Installée entre Berlin et Hambourg, Lena Kunz développe une œuvre intime inspirée par sa propre histoire. Corps, émotions et tabous s’y mélangent dans un ensemble à la fois brut et doux.
« Je me suis mise à la photographie alors que je cherchais une manière d’apaiser mon esprit », déclare Lena Kunz. Pour décrypter l’œuvre de l’artiste allemande de 30 ans, il faut plonger dans son passé, et celui de ses parents. Maltraîté·es durant leur enfance, ces dernièr·es perpétuent les mauvais traitements subis – devenus automatismes – et les reproduisent une fois adultes.

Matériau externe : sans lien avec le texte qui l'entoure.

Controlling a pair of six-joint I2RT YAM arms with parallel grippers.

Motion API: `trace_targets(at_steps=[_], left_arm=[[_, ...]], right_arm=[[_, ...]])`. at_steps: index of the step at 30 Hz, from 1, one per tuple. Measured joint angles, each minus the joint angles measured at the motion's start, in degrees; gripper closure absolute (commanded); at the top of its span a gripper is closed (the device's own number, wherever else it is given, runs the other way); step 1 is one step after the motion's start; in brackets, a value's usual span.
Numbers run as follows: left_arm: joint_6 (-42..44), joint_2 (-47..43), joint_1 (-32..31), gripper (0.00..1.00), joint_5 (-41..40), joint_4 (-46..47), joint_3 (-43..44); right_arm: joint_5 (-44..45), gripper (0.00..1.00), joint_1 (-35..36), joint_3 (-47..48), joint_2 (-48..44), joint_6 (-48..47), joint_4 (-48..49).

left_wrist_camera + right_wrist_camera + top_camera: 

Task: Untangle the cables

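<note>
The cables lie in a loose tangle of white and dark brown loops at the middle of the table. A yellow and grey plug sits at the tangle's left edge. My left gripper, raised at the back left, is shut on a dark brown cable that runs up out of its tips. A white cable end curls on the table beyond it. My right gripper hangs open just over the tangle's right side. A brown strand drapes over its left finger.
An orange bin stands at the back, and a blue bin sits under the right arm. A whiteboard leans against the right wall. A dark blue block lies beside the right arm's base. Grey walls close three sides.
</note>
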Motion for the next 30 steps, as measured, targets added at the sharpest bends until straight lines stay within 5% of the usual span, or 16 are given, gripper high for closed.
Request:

« C’était à la fois physique et psychologique. Je me suis enfuie de chez moi lorsque j’avais 14 ans », confie l’autrice. Seule, sans ami·es, ni relations au monde extérieur – elle n’avait pas accès à la télévision ni à la musique – elle se construit en marge de la norme, évoluant d’abord dans un foyer, puis dans son propre appartement, dès l’âge de 16 ans. « J’ai mis des années à me remettre de cette expérience. Cela m’a conduit à beaucoup m’interroger. J’ai dû trouver ma voie très rapidement, de manière autodidacte. Je crois que mon enfance m’a rendue intrépide : je ne souhaite me concentrer aujourd’hui que sur le positif », confie-t-elle.
C’est à 17 ans que Lena Kunz achète son premier boîtier. Cherchant un refuge, elle commence à expérimenter au cœur d’un jardin botanique, dont elle capture la végétation. Une action qui l’apaise, calme le bruit de ses pensées. De fil en aiguille, la paix intérieure se propage, et lui permet de tourner son objectif vers l’humain – des soirées slams aux pistes de danse des clubs. À 22 ans, elle entre à Lette Verein Berlin, une école qui lui apprend les fondations de la technique photographique. Depuis, l’artiste ne cesse de figer « ce qui apparaît à la surface de [s]on esprit ». Une approche intuitive qui entend illustrer plutôt que critiquer, pour mieux laisser la place à la réflexion de chacun·e. Une démarche altruiste, nous invitant au cœur de son univers pour mieux nous pousser à remettre en question les fondements établis par notre monde.
La force et l’impact d’un cri
« Les émotions des regardeur·ses changent le monde, je les invite à les confronter », poursuit Lena Kunz. Bercés par des tons doux, des lumières naturelles et une sensation d’immobilité, ses images révèlent néanmoins une vérité brute, sans artifice. Des sensations à fleur de peau, surgissant des clichés avec la force et l’impact d’un cri. « J’aime être directe, faire remuer les choses. Les spectateurices se connectent à la vulnérabilité que je donne à voir. Iels prennent part à mon travail en observant mes images », affirme-t-elle. Thérapeutique par essence, le 8e art agit selon elle comme un moyen d’interagir, avec les autres d’abord, puis à sa propre famille et enfin à elle-même. Une mise à nu – littérale – perçue comme un acte aussi engagé que nécessaire. « J’ai photographié beaucoup de gens avec respect, mais lorsque j’ai voulu qu’on me shoote à mon tour, il n’y avait personne, alors je m’en suis chargée. La nudité renvoie à l’authenticité, l’identité, la vulnérabilité. Elle est synonyme de paix intérieure, puisqu’elle est choisie », explique-t-elle.
À l’instar de Romy Alizée, qui, dans ses performances, défie du regard l’appareil et déconstruit le rapport observateurice/observé·e, Lena Kunz fixe l’objectif, la télécommande à la main, affirmant qu’elle est bien maîtresse de l’action. Sans vêtement, assise et fière, elle révèle, au cœur de plusieurs créations, sa vulve et son sang menstruel, comme un acte militant, appelant à une démocratisation d’un phénomène naturel et pourtant jugé « extrême ». « Je me donne une tribune et invite les autres à faire de même. Je fais en sorte que mon œuvre soit la plus authentique possible », affirme l’autrice. Parmi les branches d’un arbre, à la surface d’un lac, dans le rayon lumineux d’un soleil matinal, Lena Kunz se met en scène, fige son corps dans son intimité la plus totale. Un ensemble illustrant un besoin viscéral de souligner « la connexion, la gentillesse, la compassion – l’amour sous toutes ses formes ». Car malgré les épreuves, par-delà la force des sujets étudiés, c’est avant tout cette émotion qui anime la photographe. « Dans le bruit du monde, il faut se souvenir que votre travail n’est pas pour tout le monde, seulement pour celleux qui ont besoin de vos images et votre histoire. Alors, faites-le pour vous et ignorez le reste », conclut-elle.